Saturday, September 06, 2008

More TIFF Reviews

Edison And Leo

George Toles is known as Guy Maddin's partner in crime. If you've ever seen a Maddin film, you know how unique an experience it is. Toles has helped write most of them. Edison and Leo was meant to be yet another Toles/Maddin film, live action and undoubtedly odd.

But the story had so much to it, that it would cost millions. I'm not sure Guy would know what to do with a budget that big.

It fell to Neil Burns to direct, and he does stop-motion animation. Oddly enough, with its rich history of short animated films, this is the first feature-length stop-motion film produced in Canada.
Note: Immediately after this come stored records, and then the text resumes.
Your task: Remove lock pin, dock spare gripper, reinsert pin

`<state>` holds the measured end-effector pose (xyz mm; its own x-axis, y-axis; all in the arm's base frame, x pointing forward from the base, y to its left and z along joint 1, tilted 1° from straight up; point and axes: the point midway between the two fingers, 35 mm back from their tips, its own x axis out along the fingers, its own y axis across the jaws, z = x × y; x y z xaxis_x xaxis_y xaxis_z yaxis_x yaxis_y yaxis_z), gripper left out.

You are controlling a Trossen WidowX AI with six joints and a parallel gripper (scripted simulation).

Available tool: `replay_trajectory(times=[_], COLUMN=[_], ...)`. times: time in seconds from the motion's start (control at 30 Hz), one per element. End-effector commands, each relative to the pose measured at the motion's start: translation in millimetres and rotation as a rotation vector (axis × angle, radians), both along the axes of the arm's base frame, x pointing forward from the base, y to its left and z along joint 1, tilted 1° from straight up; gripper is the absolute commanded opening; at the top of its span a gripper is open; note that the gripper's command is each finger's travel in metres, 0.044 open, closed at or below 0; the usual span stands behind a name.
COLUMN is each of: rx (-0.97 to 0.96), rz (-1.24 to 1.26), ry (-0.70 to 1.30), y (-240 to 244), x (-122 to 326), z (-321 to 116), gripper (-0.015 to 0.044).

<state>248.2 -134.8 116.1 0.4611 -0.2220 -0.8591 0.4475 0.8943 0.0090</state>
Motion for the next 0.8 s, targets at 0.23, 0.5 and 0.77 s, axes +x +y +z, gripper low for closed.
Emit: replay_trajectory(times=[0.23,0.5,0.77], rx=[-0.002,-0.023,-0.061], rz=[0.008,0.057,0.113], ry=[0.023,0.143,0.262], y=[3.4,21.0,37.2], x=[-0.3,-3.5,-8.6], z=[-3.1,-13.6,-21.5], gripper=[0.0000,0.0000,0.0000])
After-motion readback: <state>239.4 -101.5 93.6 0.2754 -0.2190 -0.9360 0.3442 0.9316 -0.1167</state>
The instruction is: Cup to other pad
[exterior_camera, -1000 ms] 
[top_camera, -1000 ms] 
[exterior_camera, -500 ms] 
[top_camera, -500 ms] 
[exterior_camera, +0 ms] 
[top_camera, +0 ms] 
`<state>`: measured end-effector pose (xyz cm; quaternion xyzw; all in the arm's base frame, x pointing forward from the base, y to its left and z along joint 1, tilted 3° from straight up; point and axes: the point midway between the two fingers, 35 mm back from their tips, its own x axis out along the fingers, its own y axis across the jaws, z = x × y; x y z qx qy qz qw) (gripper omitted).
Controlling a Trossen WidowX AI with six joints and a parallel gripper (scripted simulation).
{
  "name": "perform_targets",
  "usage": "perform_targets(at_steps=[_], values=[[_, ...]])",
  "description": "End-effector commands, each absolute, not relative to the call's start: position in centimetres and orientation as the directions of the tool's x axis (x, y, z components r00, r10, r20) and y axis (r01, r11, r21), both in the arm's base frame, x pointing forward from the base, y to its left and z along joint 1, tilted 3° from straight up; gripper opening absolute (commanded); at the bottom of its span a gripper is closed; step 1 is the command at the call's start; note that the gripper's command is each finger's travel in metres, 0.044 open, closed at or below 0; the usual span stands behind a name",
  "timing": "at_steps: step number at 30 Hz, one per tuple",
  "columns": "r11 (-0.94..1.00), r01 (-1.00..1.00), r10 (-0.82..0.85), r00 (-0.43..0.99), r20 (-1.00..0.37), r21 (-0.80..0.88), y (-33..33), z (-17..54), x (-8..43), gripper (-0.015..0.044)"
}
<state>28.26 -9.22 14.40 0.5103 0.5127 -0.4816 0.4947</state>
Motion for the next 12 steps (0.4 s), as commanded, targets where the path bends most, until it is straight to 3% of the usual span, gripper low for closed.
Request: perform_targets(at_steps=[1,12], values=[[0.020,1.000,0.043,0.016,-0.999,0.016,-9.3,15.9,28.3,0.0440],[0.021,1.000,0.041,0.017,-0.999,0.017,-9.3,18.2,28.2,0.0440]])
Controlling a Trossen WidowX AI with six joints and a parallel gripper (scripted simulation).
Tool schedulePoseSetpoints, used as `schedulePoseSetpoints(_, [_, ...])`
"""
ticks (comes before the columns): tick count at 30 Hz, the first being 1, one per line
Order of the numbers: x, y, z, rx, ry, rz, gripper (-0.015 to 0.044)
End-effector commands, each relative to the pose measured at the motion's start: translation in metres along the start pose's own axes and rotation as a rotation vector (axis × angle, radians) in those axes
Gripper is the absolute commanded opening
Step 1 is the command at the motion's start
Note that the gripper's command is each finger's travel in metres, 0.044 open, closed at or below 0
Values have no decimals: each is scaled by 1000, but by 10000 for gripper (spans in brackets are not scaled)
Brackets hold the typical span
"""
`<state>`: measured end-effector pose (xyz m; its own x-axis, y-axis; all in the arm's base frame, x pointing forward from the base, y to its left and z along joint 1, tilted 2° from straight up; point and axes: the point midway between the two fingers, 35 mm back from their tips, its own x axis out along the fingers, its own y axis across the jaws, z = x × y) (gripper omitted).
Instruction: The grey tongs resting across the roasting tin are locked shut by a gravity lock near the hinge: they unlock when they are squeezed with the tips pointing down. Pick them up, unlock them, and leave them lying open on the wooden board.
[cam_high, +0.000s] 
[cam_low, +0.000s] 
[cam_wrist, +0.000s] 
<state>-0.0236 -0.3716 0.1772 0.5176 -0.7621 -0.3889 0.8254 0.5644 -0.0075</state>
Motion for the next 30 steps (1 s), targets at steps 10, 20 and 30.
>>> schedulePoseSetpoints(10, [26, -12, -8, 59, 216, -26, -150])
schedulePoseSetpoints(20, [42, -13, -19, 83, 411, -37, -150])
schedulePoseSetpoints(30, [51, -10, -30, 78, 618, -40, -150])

George T. Edison has invented a lot of things, but he considers his son Leo his greatest invention. George "collects" items from all over the world. It's just that the people he collects them from didn't exactly give them up willingly. Revenge leads to a cross-country search for help, which leads to more collecting and more revenge. His wife and son pay the price...

Personally, I think I'd rather have seen Maddin's take. The film isn't bad, but it isn't great either. The animation is decent, if not Henry Selick quality. The voice acting (by Powers Boothe and the delicious Carly Pope) is, overall, pretty solid. My problem lies with the story. There are more than a few "what the fuck?" moments where you wonder what possible motivation there is for certain events. An act by George leaves him fairly unredeemable for the remainder of the film. His other son, Faraday is totally unlikeable.

However, it is somewhat redeemed by the fact it's not for kids. There's one decidedly "adult" scene, and a fair bit of violence and death. Unfortunately, they forgot to adjust the dialogue to a similar maturity level.

So on the whole, I didn't regret seeing it, but I can't disagree with the ratings of 2-3 stars.


This was a second choice film for me. They canceled the screening of New York, I Love You that I wanted and gave me this. I'm incredibly happy they did.

Bruce McDonald, of Hard Core Logo and The Tracy Fragments fame has another point on his scorecard. Grant Mazzy (Stephen McHattie) is a shock jock who's been fired and finds himself in the small town of Pontypool, Ontario. One snowy winter morning he heads into work - the local radio station in a church basement, and this is where all the action takes place.

This is essentially a one-set movie that deals with, for lack of a better term, a zombie epidemic, from the viewpoint of a talk radio host.

Strange things are happening, calls are coming in, reports are increasingly odd, and nobody's confirming a thing. In fact, the three people in the studio seem to be the only ones who are providing information. Frantic on-air calls, seemingly unconnected events, and a brief hijacking of their airwaves all come together. Something about the isolated viewpoint of the entire thing really works, and McHattie does a fantastic Imus-like character in the middle of a crisis.

The whole thing seemed very Romero-like, with commentary on media, and military. There's even a reference to Norman Mailer. Another Romero-like quality is that the word "zombie" is never used.

The reason behind the outbreak is decidedly unique... so much so that my level 2 suspension of disbelief kicked in immediately to accept it, and put it aside to figure out later. I've decided it's somehow brilliant.

If it does well, there'll be two more parts released, and I can't wait for them. Honestly one of the most unique takes on the genre I've seen, and a fantastic film. My favourite so far this fest.